Di vaccinazioni finte, spesso indicate da teorie complottistiche in rete in favore di “politici” e “potenti”, non è la prima volta che si parla.
Al Vax Point di Lughignano di Casale sul Sile tempo fa un carabiniere denunciò che l’infermiera che avrebbe dovuto inoculargli il vaccino lo aveva punto senza però iniettare il siero.
Successive analisi dimostrarono con l’assenza di anticorpi che il militare aveva visto giusto.
L’indagine avrebbe dimostrato che in quel caso si sarebbe trattato di un errore.

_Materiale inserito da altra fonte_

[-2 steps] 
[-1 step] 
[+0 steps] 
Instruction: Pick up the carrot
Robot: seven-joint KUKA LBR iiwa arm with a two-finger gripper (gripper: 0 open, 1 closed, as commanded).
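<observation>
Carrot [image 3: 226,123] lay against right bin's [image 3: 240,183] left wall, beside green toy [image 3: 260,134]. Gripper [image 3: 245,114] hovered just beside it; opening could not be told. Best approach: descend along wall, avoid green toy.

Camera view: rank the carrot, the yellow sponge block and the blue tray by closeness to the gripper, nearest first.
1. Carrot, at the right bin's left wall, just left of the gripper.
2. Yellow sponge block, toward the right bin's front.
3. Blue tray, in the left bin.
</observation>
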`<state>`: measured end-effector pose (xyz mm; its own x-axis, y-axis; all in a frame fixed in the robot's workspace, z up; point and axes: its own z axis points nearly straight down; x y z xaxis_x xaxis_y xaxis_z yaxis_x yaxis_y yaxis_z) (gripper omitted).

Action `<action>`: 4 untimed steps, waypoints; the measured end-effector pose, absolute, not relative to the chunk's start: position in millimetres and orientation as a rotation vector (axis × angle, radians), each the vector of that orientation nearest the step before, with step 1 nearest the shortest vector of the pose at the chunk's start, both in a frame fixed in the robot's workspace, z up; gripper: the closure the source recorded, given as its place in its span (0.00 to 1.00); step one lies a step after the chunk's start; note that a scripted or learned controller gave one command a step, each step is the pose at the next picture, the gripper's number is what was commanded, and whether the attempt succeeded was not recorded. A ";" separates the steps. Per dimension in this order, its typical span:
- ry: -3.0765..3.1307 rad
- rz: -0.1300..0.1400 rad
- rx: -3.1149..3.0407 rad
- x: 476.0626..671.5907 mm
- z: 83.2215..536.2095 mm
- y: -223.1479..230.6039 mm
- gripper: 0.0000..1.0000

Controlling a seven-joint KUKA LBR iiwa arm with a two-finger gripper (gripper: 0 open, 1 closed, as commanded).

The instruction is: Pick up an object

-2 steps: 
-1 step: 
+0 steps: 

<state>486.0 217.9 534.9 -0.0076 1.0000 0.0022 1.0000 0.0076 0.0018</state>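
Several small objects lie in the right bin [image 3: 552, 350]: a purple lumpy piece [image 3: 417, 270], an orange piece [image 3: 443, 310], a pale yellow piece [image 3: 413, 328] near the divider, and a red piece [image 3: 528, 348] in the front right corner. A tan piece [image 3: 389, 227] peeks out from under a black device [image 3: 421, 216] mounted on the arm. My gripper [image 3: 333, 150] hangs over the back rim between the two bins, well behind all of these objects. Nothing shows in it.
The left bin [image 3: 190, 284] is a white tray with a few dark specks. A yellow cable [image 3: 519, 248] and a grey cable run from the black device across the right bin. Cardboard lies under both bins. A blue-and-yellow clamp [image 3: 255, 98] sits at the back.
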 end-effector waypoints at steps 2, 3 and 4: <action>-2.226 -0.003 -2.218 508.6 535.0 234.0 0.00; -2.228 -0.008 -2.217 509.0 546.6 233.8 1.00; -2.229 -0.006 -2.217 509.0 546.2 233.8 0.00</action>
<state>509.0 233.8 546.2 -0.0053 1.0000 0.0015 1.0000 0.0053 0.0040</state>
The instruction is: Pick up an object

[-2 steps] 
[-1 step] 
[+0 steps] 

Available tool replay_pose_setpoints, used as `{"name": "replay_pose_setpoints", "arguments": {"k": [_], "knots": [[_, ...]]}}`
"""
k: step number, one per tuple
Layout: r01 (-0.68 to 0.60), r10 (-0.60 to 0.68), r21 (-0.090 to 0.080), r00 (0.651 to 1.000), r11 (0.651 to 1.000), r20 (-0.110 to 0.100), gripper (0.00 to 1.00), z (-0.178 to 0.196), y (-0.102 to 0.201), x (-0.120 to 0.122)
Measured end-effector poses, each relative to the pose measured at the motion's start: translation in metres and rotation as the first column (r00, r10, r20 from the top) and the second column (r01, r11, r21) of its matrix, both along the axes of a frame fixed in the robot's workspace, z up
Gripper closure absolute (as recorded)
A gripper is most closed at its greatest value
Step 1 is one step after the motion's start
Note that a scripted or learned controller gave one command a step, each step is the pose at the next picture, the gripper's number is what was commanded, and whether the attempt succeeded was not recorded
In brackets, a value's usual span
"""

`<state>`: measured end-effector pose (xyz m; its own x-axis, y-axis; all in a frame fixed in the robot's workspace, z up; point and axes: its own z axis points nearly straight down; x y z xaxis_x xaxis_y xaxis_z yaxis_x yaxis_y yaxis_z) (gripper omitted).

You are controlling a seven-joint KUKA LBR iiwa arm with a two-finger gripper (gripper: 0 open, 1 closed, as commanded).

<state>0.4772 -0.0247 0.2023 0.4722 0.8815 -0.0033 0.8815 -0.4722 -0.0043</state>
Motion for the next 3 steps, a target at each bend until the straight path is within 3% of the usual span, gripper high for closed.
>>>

Diverso l’ultimo caso, accaduto al centro vaccinale di Godega di Sant’Urbano, dove un medico avrebbe offerto 100 euro ad un’impiegata per ottenere il green pass senza aver effettuato realmente la vaccinazione.


 

Sulla vicenda dell’infermiera di Villorba è intervenuta Samanta Grossi, presidente dell’ordine delle professioni infermieristiche di Treviso.
“E’ un ulteriore danno d’immagine alla professione, così facendo rischiamo di passare da eroi a truffatori”.
“Spero non fossero anche previsti compensi per questo comportamento – ha aggiunto Grossi – e comunque ora apriremo un procedimento disciplinare per ascoltare la collega”.